Search the records for the word "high". Copy every line where it appears.

[Dataset entries]
------------------------------------------------------------

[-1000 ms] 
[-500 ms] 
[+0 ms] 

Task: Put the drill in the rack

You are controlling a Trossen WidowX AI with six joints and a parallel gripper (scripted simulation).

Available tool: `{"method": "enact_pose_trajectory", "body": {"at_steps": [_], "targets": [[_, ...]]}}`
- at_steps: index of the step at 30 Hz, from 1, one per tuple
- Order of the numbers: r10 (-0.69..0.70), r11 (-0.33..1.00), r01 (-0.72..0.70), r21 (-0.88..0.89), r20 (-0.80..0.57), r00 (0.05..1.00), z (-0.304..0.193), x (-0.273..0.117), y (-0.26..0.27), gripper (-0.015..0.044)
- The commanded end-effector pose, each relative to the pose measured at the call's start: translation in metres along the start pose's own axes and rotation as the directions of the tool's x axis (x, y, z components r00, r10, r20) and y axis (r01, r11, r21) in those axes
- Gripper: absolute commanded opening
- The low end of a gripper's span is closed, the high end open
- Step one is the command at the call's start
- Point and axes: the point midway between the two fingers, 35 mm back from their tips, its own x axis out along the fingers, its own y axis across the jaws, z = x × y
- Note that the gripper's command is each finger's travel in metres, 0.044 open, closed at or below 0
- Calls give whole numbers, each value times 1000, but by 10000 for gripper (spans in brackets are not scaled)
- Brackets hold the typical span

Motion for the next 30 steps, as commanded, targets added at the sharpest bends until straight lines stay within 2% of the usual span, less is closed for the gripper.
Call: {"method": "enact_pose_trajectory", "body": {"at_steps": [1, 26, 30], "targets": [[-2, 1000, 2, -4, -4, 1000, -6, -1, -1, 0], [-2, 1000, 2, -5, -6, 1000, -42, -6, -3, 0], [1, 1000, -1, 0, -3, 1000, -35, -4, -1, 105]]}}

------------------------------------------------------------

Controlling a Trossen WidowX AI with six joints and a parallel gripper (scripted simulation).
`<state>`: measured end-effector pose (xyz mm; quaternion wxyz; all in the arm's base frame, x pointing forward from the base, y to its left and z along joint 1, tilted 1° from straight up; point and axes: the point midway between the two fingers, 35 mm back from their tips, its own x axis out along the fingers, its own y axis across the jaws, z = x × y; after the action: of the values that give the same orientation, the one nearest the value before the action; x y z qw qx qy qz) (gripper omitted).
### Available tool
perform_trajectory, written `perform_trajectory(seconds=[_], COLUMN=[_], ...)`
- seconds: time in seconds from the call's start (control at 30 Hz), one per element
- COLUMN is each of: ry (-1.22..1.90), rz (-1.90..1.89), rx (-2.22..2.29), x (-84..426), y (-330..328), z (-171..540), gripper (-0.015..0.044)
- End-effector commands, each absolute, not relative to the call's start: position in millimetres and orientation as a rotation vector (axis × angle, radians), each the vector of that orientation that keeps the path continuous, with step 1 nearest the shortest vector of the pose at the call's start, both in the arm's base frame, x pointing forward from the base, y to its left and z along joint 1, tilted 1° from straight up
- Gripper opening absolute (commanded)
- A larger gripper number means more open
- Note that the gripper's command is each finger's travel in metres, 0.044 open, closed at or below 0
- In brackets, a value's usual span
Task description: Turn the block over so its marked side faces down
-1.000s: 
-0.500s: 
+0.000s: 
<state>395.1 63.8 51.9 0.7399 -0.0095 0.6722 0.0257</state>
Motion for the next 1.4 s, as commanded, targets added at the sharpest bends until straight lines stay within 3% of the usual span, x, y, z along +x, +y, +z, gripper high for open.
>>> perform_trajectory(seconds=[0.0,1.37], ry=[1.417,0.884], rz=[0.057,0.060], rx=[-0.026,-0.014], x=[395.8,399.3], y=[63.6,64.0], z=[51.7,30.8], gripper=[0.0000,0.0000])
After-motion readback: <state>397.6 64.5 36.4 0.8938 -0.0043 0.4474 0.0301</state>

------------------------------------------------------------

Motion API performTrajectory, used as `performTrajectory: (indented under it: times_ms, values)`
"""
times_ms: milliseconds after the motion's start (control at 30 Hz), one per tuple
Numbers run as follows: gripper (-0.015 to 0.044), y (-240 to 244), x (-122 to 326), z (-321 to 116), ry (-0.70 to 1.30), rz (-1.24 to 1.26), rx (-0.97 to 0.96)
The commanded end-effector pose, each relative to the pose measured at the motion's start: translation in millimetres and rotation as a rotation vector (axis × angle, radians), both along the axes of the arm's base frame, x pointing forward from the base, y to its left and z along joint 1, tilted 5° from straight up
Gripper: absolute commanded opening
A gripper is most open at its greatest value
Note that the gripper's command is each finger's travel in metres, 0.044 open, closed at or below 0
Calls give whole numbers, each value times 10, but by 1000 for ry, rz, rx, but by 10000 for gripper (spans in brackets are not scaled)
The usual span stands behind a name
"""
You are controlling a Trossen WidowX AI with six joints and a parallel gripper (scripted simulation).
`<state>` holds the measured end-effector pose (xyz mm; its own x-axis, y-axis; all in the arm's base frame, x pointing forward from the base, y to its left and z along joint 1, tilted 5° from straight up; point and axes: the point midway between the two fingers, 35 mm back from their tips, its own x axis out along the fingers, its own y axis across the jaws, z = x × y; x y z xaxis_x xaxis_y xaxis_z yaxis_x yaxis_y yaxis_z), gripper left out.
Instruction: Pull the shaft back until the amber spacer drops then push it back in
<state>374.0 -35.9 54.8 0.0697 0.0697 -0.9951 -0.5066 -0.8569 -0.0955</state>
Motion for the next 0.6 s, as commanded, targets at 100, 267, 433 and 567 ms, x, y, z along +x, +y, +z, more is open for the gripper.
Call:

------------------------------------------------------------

• **OUTPUT BELOW**:
- The low end of a gripper's span is closed, the high end open
Motion for the next 1.4 s, as commanded, targets added at the sharpest bends until straight lines stay within 3% of the usual span, x, y, z along +x, +y, +z, gripper high for open.

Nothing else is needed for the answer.